Celiac Disease and Gluten Intolerance: Immune Response and Intestinal Villous Atrophy – A Histological and Molecular Study
Celiac disease is an autoimmune disorder triggered by gluten. When people with this condition eat gluten, their immune system reacts strongly. This reaction damages the small intestine.
Researchers conducted a detailed histological and molecular study to understand the damage. They examined tissue samples from the small intestine of affected patients. The study clearly showed progressive destruction of intestinal villi.
In the early stage, the villi become shorter and broader. As the disease advances, the villi completely flatten. This condition is called villous atrophy. As a result, the intestine loses its ability to absorb nutrients properly.
The immune response plays a central role in this damage. When gluten enters the intestine, it activates specific immune cells. These cells release inflammatory chemicals called cytokines. Moreover, the body produces antibodies against tissue transglutaminase (tTG), which further worsens the injury.
At the molecular level, scientists observed increased expression of certain genes related to inflammation. They also noted changes in tight junction proteins that normally protect the intestinal barrier. These molecular alterations make the gut lining more permeable and sensitive.

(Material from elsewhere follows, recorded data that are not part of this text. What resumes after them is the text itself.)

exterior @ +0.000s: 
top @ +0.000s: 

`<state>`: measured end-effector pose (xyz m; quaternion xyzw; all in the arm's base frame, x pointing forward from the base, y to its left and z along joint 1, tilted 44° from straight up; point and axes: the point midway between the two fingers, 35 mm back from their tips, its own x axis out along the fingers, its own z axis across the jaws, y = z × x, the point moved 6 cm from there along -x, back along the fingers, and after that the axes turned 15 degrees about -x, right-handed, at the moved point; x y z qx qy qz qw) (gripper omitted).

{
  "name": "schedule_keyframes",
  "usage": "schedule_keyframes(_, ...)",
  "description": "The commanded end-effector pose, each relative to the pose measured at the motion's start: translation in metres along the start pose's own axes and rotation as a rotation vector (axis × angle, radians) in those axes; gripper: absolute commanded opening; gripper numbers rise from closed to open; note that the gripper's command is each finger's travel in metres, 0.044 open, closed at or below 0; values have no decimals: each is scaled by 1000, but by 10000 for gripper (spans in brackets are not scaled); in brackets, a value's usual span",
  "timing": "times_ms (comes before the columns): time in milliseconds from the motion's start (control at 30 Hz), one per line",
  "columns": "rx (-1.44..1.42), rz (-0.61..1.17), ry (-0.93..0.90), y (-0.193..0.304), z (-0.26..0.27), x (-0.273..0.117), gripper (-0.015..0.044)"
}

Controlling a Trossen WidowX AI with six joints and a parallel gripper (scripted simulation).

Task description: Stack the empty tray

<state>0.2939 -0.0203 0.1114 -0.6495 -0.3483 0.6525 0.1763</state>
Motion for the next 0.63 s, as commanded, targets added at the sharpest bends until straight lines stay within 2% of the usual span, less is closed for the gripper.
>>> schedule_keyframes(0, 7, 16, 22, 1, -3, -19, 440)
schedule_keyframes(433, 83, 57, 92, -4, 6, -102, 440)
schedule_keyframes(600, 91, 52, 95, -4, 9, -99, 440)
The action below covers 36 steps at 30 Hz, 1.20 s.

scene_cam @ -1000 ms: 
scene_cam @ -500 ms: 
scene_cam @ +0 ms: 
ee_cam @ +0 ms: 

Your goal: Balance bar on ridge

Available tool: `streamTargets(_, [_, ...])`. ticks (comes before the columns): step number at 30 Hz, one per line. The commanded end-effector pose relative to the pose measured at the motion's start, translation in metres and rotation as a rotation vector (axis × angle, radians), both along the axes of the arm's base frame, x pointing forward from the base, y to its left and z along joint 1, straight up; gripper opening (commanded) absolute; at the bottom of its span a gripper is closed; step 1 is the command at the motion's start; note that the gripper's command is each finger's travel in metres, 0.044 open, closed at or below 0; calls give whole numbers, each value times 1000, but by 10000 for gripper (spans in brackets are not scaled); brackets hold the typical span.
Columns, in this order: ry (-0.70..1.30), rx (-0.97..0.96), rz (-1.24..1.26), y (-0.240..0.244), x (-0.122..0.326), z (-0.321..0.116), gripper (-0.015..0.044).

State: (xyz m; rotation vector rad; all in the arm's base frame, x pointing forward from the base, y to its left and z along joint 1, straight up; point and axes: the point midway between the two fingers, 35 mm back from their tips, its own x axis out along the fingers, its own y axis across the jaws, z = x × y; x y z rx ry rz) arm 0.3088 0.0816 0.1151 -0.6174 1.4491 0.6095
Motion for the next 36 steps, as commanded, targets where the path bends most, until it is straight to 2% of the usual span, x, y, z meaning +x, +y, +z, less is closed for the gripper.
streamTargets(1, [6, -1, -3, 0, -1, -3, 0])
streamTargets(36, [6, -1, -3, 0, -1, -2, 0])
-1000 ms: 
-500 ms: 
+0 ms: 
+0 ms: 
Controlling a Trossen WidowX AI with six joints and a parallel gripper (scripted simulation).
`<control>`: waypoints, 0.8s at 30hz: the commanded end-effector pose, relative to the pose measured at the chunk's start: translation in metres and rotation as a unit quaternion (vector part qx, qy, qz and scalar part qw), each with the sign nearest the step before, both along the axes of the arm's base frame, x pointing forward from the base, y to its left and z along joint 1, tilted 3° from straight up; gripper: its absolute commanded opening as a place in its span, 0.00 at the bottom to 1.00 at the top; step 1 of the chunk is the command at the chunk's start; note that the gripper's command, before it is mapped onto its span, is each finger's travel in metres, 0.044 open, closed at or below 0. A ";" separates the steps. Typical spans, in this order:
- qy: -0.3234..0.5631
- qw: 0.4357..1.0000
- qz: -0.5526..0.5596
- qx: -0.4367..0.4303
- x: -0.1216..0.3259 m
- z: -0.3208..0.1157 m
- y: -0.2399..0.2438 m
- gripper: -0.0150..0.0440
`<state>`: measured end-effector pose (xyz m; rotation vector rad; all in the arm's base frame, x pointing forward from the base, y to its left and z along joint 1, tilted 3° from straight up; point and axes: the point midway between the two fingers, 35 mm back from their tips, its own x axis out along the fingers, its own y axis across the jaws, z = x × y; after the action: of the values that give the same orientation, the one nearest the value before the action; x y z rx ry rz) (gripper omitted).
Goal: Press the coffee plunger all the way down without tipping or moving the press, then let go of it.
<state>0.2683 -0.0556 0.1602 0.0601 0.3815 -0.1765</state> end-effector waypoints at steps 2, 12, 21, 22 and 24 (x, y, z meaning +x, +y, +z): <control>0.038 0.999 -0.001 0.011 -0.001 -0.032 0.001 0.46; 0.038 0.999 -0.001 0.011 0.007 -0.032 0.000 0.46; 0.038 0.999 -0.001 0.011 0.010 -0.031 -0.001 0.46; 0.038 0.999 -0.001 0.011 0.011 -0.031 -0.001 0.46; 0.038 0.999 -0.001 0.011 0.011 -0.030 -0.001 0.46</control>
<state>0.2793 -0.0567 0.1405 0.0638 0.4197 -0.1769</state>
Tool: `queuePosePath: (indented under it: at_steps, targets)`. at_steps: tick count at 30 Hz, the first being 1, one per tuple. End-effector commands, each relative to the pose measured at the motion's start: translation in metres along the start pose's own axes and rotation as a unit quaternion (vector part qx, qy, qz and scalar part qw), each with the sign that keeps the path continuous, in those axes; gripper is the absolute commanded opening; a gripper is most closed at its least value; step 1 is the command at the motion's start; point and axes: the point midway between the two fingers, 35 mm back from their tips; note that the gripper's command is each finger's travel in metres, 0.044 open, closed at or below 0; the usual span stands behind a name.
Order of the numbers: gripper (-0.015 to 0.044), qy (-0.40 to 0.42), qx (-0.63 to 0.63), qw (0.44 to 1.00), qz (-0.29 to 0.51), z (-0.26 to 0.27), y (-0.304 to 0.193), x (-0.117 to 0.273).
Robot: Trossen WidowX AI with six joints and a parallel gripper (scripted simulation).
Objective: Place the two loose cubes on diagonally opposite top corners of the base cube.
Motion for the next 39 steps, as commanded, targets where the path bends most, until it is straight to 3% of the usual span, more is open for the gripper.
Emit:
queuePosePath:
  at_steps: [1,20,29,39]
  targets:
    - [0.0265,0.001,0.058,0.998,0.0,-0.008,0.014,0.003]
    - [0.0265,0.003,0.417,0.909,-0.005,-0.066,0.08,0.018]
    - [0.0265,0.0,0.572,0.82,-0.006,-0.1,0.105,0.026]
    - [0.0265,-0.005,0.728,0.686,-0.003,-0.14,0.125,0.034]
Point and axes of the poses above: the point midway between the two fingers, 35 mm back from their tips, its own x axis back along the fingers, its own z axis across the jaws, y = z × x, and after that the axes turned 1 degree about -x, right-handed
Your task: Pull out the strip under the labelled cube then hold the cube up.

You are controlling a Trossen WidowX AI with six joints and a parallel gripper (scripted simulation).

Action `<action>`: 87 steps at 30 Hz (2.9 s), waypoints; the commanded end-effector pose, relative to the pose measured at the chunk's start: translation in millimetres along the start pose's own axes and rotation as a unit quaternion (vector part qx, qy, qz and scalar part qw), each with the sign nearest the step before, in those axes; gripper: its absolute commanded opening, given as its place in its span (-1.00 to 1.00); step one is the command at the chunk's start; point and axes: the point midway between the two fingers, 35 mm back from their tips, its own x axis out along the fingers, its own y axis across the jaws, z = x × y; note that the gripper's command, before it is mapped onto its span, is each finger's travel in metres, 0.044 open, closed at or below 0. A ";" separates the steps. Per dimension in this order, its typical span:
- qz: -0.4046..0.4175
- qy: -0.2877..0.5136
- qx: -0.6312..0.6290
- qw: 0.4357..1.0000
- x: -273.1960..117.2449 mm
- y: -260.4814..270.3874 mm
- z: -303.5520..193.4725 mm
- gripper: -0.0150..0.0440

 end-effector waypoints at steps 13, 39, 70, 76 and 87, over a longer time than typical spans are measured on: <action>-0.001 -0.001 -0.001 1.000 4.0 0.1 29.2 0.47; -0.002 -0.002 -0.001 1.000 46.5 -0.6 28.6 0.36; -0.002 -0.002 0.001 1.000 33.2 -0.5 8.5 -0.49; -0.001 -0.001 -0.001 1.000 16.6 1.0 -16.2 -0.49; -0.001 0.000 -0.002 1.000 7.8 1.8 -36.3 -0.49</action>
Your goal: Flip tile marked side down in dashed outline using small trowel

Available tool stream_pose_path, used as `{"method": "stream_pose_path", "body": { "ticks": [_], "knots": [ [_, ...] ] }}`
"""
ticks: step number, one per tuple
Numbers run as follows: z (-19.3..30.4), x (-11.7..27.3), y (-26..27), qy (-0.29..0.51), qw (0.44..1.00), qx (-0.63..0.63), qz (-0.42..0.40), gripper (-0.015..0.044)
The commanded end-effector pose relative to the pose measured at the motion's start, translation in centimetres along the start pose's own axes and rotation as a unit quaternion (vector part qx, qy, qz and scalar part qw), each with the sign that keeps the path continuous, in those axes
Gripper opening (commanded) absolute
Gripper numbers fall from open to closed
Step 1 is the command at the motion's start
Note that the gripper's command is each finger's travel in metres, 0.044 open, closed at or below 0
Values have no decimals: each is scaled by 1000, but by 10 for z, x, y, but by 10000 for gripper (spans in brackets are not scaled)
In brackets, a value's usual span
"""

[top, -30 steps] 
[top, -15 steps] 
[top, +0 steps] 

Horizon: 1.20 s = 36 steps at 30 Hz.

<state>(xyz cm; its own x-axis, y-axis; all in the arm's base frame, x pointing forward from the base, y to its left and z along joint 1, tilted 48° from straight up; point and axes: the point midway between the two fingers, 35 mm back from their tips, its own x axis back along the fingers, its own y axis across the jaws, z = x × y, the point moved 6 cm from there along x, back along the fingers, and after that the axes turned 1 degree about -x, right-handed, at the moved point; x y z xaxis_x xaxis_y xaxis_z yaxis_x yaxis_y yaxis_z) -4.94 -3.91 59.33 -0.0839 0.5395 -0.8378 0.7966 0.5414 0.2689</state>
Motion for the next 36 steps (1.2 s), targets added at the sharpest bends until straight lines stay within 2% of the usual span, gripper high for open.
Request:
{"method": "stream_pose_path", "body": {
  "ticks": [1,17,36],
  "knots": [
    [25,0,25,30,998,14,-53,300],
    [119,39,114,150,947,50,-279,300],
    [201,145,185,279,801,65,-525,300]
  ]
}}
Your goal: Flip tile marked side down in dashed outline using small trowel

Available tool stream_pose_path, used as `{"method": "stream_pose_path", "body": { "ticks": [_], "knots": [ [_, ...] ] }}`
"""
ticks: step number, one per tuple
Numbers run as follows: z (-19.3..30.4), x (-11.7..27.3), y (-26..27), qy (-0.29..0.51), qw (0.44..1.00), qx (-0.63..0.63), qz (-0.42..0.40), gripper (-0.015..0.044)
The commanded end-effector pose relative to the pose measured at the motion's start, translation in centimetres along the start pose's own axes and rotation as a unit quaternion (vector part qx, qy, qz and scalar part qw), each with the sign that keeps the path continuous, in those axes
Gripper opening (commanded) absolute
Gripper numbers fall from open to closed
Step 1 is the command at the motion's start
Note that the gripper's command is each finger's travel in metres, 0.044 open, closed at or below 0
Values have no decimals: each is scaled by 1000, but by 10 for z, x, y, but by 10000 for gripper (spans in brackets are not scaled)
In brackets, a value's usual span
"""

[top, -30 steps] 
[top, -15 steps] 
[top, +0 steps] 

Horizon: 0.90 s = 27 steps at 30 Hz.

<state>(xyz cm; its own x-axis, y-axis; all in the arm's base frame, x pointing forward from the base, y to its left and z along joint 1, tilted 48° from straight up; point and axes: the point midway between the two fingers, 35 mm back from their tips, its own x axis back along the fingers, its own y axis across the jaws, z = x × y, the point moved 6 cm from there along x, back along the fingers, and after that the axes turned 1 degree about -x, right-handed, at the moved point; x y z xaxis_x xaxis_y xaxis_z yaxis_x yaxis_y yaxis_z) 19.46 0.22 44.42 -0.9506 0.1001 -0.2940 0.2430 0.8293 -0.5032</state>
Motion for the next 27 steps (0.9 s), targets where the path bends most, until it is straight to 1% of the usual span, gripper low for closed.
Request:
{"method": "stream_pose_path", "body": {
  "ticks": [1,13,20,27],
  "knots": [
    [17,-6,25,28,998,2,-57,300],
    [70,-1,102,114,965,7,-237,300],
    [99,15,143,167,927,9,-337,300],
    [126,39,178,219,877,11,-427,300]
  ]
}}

Furthermore, the study compared patients with celiac disease and those with non-celiac gluten sensitivity. Both groups showed symptoms, but only celiac patients displayed clear villous atrophy under the microscope.
The findings highlight that early diagnosis and strict gluten-free diet can reverse the damage. In many cases, the villi start to regenerate within months of removing gluten from the diet.
Overall, this histological and molecular study provides deeper insight into how gluten triggers immune attacks and leads to intestinal damage. It also emphasizes the importance of timely intervention to prevent long-term complications.